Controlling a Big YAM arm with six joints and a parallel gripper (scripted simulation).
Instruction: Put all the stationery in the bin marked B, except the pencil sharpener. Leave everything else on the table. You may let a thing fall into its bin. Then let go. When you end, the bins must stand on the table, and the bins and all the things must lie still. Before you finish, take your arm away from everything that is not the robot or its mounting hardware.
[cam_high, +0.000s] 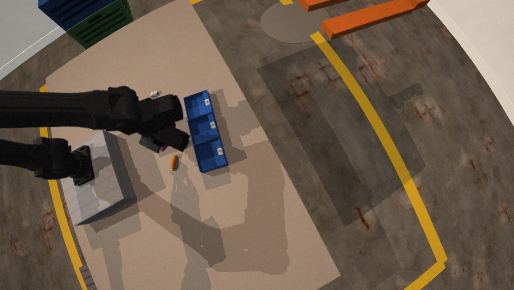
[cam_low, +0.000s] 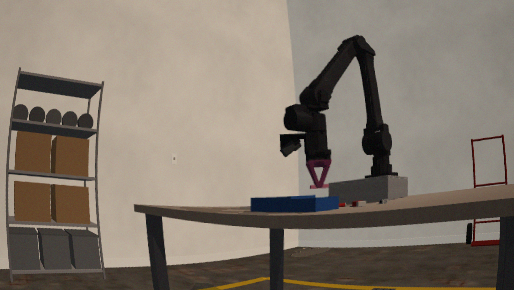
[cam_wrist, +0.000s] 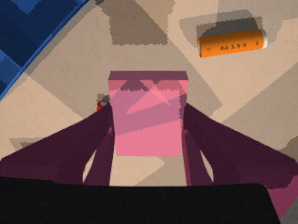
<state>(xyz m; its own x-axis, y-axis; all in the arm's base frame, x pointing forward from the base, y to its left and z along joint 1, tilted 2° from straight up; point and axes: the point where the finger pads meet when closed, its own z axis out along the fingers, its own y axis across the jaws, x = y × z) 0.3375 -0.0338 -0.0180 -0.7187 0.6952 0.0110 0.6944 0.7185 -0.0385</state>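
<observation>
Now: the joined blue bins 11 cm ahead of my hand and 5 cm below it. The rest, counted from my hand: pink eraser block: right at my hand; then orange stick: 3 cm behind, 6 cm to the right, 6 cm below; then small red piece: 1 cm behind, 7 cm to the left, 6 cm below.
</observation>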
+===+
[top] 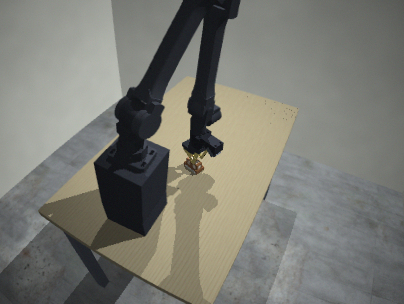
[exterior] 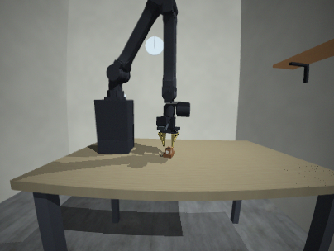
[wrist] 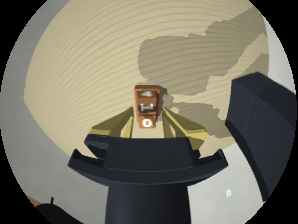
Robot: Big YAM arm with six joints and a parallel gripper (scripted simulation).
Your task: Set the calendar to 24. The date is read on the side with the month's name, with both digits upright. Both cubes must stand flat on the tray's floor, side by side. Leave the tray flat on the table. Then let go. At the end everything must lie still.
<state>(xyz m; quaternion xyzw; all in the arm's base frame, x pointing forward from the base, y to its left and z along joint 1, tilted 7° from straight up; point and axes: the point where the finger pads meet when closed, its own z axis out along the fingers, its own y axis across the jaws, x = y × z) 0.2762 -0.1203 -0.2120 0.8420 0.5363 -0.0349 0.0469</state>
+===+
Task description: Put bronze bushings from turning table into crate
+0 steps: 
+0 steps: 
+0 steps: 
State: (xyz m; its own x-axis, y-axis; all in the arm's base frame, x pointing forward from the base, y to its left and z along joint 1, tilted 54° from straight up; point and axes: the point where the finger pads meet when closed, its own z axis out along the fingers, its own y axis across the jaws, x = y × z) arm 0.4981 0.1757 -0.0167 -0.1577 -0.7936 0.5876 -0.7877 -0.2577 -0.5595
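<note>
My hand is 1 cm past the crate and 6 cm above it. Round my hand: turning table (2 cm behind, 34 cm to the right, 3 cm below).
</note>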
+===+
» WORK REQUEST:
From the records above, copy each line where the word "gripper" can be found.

» RESPONSE AREA:
Controlling a Big YAM arm with six joints and a parallel gripper (scripted simulation).
Robot: Big YAM arm with six joints and a parallel gripper (scripted simulation).

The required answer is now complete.